**Work request**: Word for word, copy out the data below, omitting pictures.

*** Data

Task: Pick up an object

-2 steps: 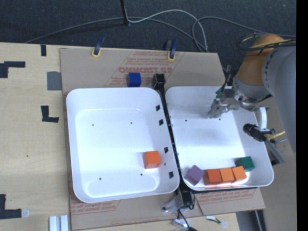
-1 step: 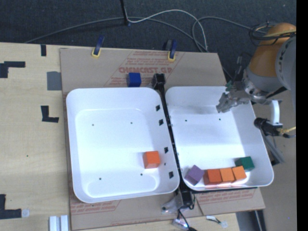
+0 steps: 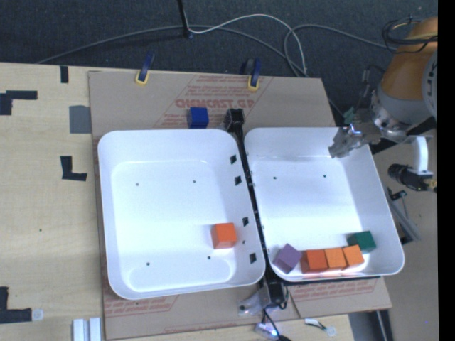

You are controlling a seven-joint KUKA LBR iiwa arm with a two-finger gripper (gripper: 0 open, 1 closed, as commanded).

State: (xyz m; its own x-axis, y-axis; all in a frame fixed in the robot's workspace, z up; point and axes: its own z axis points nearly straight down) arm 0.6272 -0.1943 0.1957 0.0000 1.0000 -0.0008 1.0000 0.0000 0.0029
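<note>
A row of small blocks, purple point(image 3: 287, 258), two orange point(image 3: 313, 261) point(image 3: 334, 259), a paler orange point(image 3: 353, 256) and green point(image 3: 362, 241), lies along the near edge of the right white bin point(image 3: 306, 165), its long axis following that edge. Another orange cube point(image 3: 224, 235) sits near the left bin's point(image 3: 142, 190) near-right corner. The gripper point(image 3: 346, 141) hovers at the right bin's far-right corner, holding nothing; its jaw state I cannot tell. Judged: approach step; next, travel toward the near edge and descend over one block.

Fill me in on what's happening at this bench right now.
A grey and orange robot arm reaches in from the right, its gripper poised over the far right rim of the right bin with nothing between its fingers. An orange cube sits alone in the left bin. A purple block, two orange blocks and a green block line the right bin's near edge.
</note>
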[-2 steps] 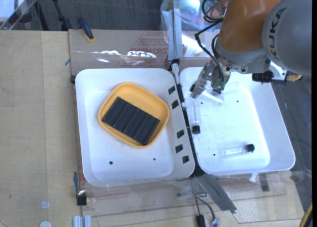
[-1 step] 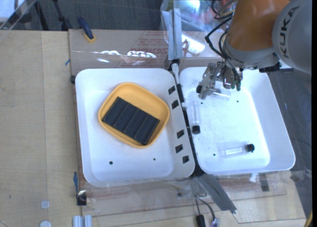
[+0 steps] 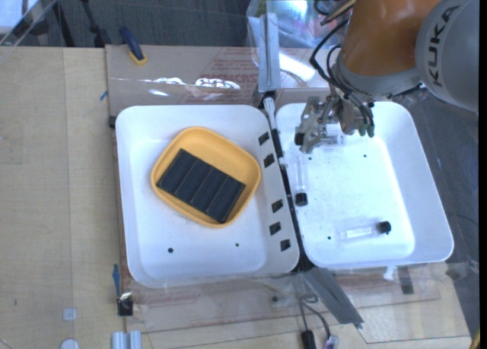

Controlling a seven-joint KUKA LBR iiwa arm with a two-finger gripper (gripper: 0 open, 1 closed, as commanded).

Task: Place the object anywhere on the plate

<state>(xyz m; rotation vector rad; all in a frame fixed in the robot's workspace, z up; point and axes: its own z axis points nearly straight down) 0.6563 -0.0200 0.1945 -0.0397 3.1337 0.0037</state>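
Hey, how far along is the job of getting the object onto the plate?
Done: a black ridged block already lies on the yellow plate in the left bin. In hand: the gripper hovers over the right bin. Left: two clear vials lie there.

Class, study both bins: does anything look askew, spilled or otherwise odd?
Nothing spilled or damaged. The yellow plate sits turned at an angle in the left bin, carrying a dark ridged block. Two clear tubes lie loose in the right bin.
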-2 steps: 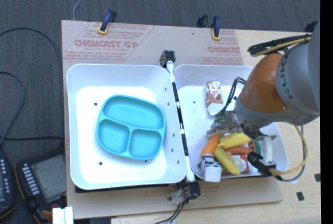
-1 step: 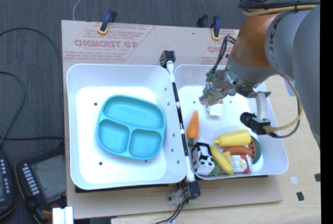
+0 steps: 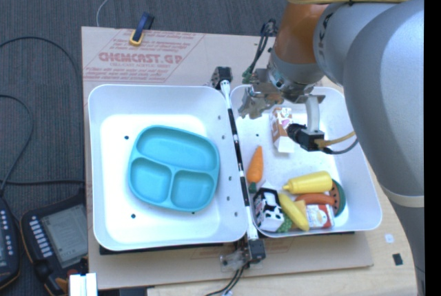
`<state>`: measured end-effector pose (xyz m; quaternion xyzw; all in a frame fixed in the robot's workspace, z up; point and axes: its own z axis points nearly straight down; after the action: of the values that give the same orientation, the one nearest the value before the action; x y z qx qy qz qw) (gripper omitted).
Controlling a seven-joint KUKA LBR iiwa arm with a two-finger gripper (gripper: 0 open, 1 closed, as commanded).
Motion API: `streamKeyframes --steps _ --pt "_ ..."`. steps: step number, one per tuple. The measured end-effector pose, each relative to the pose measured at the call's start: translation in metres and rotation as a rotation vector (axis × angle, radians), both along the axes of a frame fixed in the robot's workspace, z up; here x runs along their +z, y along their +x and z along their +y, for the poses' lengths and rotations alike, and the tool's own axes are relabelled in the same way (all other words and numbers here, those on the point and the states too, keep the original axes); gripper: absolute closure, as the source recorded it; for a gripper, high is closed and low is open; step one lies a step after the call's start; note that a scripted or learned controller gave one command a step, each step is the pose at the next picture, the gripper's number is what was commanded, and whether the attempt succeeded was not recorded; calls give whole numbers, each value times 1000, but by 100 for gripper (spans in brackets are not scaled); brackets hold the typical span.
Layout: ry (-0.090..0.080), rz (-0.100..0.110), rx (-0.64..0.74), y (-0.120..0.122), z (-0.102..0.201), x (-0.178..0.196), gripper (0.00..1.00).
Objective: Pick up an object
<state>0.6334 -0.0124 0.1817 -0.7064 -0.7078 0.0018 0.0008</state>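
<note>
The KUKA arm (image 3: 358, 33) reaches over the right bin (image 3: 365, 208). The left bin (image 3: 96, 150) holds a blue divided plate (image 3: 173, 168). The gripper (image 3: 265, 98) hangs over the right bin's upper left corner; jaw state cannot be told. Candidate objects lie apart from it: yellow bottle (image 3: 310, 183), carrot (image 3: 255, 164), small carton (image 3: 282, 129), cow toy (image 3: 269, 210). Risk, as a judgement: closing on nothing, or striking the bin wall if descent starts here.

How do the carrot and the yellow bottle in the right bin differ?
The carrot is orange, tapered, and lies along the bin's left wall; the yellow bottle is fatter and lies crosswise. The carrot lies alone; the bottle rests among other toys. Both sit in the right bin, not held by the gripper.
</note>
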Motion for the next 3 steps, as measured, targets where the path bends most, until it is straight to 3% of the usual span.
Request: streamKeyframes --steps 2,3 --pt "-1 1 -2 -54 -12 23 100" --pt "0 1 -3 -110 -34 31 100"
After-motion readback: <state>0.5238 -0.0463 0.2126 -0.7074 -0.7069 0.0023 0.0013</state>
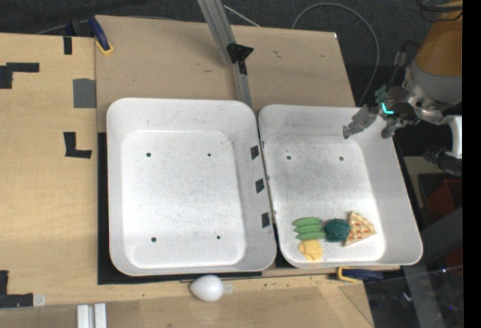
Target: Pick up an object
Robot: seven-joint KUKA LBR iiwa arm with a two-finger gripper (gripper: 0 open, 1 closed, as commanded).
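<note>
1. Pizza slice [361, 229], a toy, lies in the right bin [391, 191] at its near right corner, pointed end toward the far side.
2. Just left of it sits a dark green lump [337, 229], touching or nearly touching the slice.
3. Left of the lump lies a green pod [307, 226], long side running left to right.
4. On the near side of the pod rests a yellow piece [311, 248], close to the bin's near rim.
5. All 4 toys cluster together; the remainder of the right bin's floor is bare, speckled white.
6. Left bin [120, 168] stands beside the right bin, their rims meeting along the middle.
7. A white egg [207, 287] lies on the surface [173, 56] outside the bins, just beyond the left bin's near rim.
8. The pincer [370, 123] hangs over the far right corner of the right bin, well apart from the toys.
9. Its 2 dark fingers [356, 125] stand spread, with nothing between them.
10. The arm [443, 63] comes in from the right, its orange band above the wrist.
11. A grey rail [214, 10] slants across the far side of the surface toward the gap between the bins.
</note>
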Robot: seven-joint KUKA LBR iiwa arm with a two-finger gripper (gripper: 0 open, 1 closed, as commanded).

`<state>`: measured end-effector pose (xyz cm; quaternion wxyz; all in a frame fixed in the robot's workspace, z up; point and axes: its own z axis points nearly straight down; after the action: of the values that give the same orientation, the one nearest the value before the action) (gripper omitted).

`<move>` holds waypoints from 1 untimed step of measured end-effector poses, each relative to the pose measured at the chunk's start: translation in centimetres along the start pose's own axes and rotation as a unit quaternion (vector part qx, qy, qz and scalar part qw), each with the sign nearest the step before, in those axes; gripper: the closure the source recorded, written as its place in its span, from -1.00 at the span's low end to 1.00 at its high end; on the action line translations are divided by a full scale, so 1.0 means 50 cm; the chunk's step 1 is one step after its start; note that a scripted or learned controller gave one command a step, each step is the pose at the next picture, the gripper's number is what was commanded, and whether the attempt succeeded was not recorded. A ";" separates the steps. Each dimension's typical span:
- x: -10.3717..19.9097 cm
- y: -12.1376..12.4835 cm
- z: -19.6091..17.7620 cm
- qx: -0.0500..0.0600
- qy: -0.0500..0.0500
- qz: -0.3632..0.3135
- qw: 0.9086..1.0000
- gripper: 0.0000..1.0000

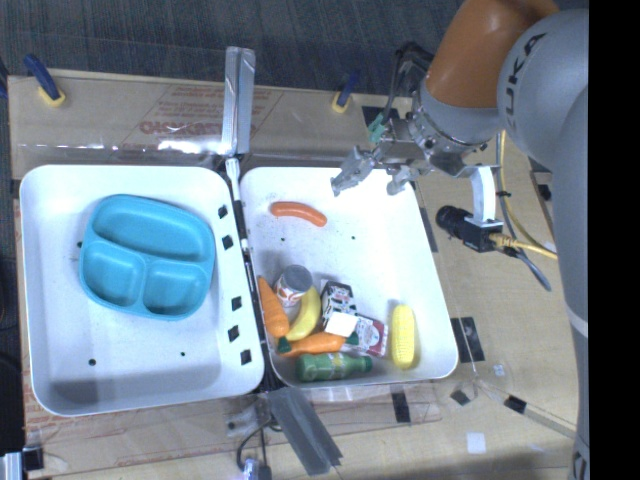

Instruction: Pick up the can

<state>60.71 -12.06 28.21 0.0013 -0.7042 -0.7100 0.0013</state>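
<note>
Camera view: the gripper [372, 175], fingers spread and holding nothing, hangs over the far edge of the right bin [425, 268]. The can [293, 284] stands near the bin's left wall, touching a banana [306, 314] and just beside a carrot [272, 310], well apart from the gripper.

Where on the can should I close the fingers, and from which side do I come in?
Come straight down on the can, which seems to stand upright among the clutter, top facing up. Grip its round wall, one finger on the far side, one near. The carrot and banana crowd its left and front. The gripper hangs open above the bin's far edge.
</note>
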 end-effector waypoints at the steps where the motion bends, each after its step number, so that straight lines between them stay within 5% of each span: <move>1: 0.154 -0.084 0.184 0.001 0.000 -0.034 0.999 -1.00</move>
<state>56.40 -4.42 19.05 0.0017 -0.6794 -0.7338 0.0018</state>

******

**Response for this exercise**:
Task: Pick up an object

-2 steps: 
-1 step: 
+0 steps: 

You are controlling a seven-joint KUKA LBR iiwa arm with a two-finger gripper (gripper: 0 open, 1 closed, as commanded).

State: (xyz m; its own x-axis, y-axis; all in a frame fixed in the robot's workspace, z up; point and axes: its own z axis points nearly straight down) arm 0.6272 -0.1943 0.1957 0.0000 1.0000 -0.0008 1.0000 0.0000 0.0029
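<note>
A row of small blocks, purple point(image 3: 287, 258), two orange point(image 3: 313, 261) point(image 3: 334, 259), a paler orange point(image 3: 353, 256) and green point(image 3: 362, 241), lies along the near edge of the right white bin point(image 3: 306, 165), its long axis following that edge. Another orange cube point(image 3: 224, 235) sits near the left bin's point(image 3: 142, 190) near-right corner. The gripper point(image 3: 346, 141) hovers at the right bin's far-right corner, holding nothing; its jaw state I cannot tell. Judged: approach step; next, travel toward the near edge and descend over one block.

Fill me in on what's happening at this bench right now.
A grey and orange robot arm reaches in from the right, its gripper poised over the far right rim of the right bin with nothing between its fingers. An orange cube sits alone in the left bin. A purple block, two orange blocks and a green block line the right bin's near edge.
</note>
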[-2 steps] 
[-1 step] 
[+0 steps] 

Controlling a seven-joint KUKA LBR iiwa arm with a two-finger gripper (gripper: 0 open, 1 closed, as commanded).

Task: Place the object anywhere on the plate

<state>(xyz m; rotation vector rad; all in a frame fixed in the robot's workspace, z up; point and axes: its own z axis points nearly straight down) 0.6563 -0.0200 0.1945 -0.0397 3.1337 0.0037</state>
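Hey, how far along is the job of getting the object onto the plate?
Done: a black ridged block already lies on the yellow plate in the left bin. In hand: the gripper hovers over the right bin. Left: two clear vials lie there.

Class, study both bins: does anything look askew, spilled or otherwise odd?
Nothing spilled or damaged. The yellow plate sits turned at an angle in the left bin, carrying a dark ridged block. Two clear tubes lie loose in the right bin.
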-2 steps: 
-1 step: 
+0 steps: 
`<state>`: measured end-effector pose (xyz m; quaternion xyzw; all in a frame fixed in the robot's workspace, z up; point and axes: its own z axis points nearly straight down; after the action: of the values that give the same orientation, the one nearest the value before the action; x y z qx qy qz qw) (gripper omitted).
Controlling a seven-joint KUKA LBR iiwa arm with a two-finger gripper (gripper: 0 open, 1 closed, as commanded).
Motion API: `streamKeyframes --steps _ --pt "_ ..."`. steps: step number, one per tuple. The measured end-effector pose, each relative to the pose measured at the call's start: translation in metres and rotation as a rotation vector (axis × angle, radians), both along the axes of a frame fixed in the robot's workspace, z up; here x runs along their +z, y along their +x and z along their +y, for the poses' lengths and rotations alike, and the tool's own axes are relabelled in the same way (all other words and numbers here, those on the point and the states too, keep the original axes); gripper: absolute closure, as the source recorded it; for a gripper, high is closed and low is open; step one lies a step after the call's start; note that a scripted or learned controller gave one command a step, each step is the pose at the next picture, the gripper's number is what was commanded, and whether the attempt succeeded was not recorded; calls give whole numbers, each value times 1000, but by 100 for gripper (spans in brackets are not scaled); brackets hold the typical span.
Layout: ry (-0.090..0.080), rz (-0.100..0.110), rx (-0.64..0.74), y (-0.120..0.122), z (-0.102..0.201), x (-0.178..0.196), gripper (0.00..1.00).
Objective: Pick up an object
<state>0.6334 -0.0124 0.1817 -0.7064 -0.7078 0.0018 0.0008</state>
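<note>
The KUKA arm (image 3: 358, 33) reaches over the right bin (image 3: 365, 208). The left bin (image 3: 96, 150) holds a blue divided plate (image 3: 173, 168). The gripper (image 3: 265, 98) hangs over the right bin's upper left corner; jaw state cannot be told. Candidate objects lie apart from it: yellow bottle (image 3: 310, 183), carrot (image 3: 255, 164), small carton (image 3: 282, 129), cow toy (image 3: 269, 210). Risk, as a judgement: closing on nothing, or striking the bin wall if descent starts here.

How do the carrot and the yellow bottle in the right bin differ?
The carrot is orange, tapered, and lies along the bin's left wall; the yellow bottle is fatter and lies crosswise. The carrot lies alone; the bottle rests among other toys. Both sit in the right bin, not held by the gripper.
</note>
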Motion for the next 3 steps, as measured, targets where the path bends most, until it is straight to 3% of the usual span.
Request: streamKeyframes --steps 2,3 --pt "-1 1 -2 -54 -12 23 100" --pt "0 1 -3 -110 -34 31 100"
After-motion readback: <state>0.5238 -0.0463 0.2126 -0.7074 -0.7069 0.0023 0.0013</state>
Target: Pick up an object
Robot: seven-joint KUKA LBR iiwa arm with a two-finger gripper (gripper: 0 open, 1 closed, as commanded).
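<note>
1. Pizza slice [361, 229], a toy, lies in the right bin [391, 191] at its near right corner, pointed end toward the far side.
2. Just left of it sits a dark green lump [337, 229], touching or nearly touching the slice.
3. Left of the lump lies a green pod [307, 226], long side running left to right.
4. On the near side of the pod rests a yellow piece [311, 248], close to the bin's near rim.
5. All 4 toys cluster together; the remainder of the right bin's floor is bare, speckled white.
6. Left bin [120, 168] stands beside the right bin, their rims meeting along the middle.
7. A white egg [207, 287] lies on the surface [173, 56] outside the bins, just beyond the left bin's near rim.
8. The pincer [370, 123] hangs over the far right corner of the right bin, well apart from the toys.
9. Its 2 dark fingers [356, 125] stand spread, with nothing between them.
10. The arm [443, 63] comes in from the right, its orange band above the wrist.
11. A grey rail [214, 10] slants across the far side of the surface toward the gap between the bins.
</note>
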Robot: seven-joint KUKA LBR iiwa arm with a two-finger gripper (gripper: 0 open, 1 closed, as commanded).

`<state>`: measured end-effector pose (xyz cm; quaternion wxyz; all in a frame fixed in the robot's workspace, z up; point and axes: its own z axis points nearly straight down; after the action: of the values that give the same orientation, the one nearest the value before the action) (gripper omitted).

`<move>` holds waypoints from 1 untimed step of measured end-effector poses, each relative to the pose measured at the chunk's start: translation in centimetres along the start pose's own axes and rotation as a unit quaternion (vector part qx, qy, qz and scalar part qw), each with the sign nearest the step before, in those axes; gripper: the closure the source recorded, written as its place in its span, from -1.00 at the span's low end to 1.00 at its high end; on the action line translations are divided by a full scale, so 1.0 means 50 cm; the chunk's step 1 is one step after its start; note that a scripted or learned controller gave one command a step, each step is the pose at the next picture, the gripper's number is what was commanded, and whether the attempt succeeded was not recorded. A ";" separates the steps. Each dimension's typical span:
- x: -10.3717..19.9097 cm
- y: -12.1376..12.4835 cm
- z: -19.6091..17.7620 cm
- qx: -0.0500..0.0600
- qy: -0.0500..0.0500
- qz: -0.3632..0.3135
- qw: 0.9086..1.0000
- gripper: 0.0000..1.0000


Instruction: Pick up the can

<state>60.71 -12.06 28.21 0.0013 -0.7042 -0.7100 0.0013</state>
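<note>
Camera view: the gripper [372, 175], fingers spread and holding nothing, hangs over the far edge of the right bin [425, 268]. The can [293, 284] stands near the bin's left wall, touching a banana [306, 314] and just beside a carrot [272, 310], well apart from the gripper.

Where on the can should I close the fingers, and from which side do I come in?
Come straight down on the can, which seems to stand upright among the clutter, top facing up. Grip its round wall, one finger on the far side, one near. The carrot and banana crowd its left and front. The gripper hangs open above the bin's far edge.
</note>
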 end-effector waypoints at the steps where the motion bends, each after its step number, so that straight lines between them stay within 5% of each span: <move>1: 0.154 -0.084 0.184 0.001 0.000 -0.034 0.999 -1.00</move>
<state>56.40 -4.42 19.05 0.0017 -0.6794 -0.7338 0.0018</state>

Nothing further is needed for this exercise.